# Week long event and expenses.



## jrbbase (Jun 28, 2014)

Good evening, everyone.

A client has subcontracted my services to provide audiovisual support for a week long event. My question is....how should I address meals for the technicians? Is this an expense that can be passed on or should I discuss a per diem? Any advice will be greatly appreciated.

Thank you.


----------



## Footer (Jun 29, 2014)

It should be factored into what you are charging for labor, it should not be an added line unless your going into a meal penalty or something like that. You should be adding a 30% or more markup for labor to cover these expenses. 

Sent from my Nexus 7 using Tapatalk


----------



## jrbbase (Jun 29, 2014)

Wow, I never thought of that, thank you so much!


----------



## Footer (Jun 29, 2014)

jrbbase said:


> Wow, I never thought of that, thank you so much!
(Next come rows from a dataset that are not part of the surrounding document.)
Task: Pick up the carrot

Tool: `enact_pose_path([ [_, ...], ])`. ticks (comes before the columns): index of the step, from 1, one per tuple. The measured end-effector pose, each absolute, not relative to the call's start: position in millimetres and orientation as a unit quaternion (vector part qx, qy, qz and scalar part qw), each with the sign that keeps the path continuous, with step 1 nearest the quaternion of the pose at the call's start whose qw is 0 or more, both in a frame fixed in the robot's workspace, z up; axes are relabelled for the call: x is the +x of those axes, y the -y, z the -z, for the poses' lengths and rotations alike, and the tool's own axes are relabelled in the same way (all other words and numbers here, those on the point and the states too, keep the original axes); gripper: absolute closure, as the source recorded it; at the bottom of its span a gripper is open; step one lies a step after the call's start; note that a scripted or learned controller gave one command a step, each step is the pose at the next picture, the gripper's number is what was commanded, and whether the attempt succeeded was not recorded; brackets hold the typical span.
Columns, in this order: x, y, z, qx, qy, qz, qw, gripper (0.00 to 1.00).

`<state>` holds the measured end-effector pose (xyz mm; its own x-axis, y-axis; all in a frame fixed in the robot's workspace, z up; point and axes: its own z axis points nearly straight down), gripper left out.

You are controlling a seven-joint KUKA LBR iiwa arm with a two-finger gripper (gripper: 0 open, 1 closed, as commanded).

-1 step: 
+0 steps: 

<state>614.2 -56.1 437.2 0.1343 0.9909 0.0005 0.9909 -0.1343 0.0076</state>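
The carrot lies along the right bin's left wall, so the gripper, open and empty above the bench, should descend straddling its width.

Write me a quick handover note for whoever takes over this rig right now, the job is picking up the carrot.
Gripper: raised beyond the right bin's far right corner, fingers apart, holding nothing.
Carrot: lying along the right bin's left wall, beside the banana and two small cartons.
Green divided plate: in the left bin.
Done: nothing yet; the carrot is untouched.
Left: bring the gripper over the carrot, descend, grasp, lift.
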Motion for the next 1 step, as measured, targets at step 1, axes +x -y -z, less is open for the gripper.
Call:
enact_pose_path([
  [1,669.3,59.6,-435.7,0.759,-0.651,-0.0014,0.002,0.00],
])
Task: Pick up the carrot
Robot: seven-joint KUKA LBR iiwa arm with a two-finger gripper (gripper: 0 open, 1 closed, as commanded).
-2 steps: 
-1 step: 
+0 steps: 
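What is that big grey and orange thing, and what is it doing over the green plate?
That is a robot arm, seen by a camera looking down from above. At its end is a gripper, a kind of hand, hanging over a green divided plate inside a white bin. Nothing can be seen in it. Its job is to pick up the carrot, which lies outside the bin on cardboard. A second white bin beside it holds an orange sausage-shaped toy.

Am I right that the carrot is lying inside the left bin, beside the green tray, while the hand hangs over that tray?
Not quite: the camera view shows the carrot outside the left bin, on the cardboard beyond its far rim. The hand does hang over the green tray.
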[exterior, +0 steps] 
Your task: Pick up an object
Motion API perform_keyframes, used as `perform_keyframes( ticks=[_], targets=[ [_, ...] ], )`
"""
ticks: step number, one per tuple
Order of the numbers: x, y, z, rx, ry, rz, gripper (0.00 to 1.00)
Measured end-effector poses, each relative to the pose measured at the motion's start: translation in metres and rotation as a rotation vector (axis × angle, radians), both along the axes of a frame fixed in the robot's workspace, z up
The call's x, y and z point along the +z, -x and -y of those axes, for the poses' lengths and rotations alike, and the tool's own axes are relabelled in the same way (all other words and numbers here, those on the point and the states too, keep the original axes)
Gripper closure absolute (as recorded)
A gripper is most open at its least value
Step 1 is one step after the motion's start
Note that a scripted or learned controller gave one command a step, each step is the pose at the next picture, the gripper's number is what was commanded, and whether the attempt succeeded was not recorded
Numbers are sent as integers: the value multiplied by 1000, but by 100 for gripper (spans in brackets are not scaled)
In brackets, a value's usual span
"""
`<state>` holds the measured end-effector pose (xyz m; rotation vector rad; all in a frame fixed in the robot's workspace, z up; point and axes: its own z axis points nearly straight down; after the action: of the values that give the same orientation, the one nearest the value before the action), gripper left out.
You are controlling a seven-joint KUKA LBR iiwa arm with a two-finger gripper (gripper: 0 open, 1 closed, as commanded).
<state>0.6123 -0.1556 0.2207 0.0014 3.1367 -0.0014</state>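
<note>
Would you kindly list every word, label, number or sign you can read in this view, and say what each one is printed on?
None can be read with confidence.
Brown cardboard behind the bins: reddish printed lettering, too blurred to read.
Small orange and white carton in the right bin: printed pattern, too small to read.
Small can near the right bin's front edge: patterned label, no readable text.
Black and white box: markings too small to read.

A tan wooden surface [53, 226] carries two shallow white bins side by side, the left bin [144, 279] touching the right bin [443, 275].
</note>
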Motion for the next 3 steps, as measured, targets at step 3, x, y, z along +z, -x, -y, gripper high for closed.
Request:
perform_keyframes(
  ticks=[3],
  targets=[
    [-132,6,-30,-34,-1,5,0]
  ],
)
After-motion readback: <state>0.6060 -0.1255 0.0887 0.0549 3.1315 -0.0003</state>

That 30% plus should also cover payroll taxes, workmans comp, or any other benefits provided. It is not uncommon to see a 100% markup for labor charged to a client to cover everything from hotel/food/taxes/payroll overhead.


----------



## MikeJ (Jun 30, 2014)

If the techs must stay on site all day, then put in your contract that meals be provided, or request the schedule to accommodate 1 hour meal beaks.


----------



## Footer (Jun 30, 2014)

MikeJ said:


> If the techs must stay on site all day, then put in your contract that meals be provided, or request the schedule to accommodate 1 hour meal beaks.


Or have a floater that can give breaks. One extra person but sometimes time is money. 

Sent from my Nexus 7 using Tapatalk


----------



## len (Jun 30, 2014)

If there's food on site, sometimes the client just gets meal tickets and distributes them. It's cheaper for them, and your staff doesn't have to wander around some area that may be unknown to them.

Obviously, you want to write in the number of meals provided per day (or per whatever time period) per staff member, into the contract. And also what they get if the event goes overtime.


----------



## techieman33 (Jun 30, 2014)

len said:


> If there's food on site, sometimes the client just gets meal tickets and distributes them. It's cheaper for them, and your staff doesn't have to wander around some area that may be unknown to them.
> 
> Obviously, you want to write in the number of meals provided per day (or per whatever time period) per staff member, into the contract. And also what they get if the event goes overtime.



And it always helps to specify what kind of meals are acceptable, no one wants to find themselves getting pizza several days in a row.


----------



## Footer (Jun 30, 2014)

techieman33 said:


> And it always helps to specify what kind of meals are acceptable, no one wants to find themselves getting pizza several days in a row.



Or worse... vegan. I have walked up to more then one promoter and asked them for a buyout because no one on my crew would eat the rabbit food that was provided in catering...


----------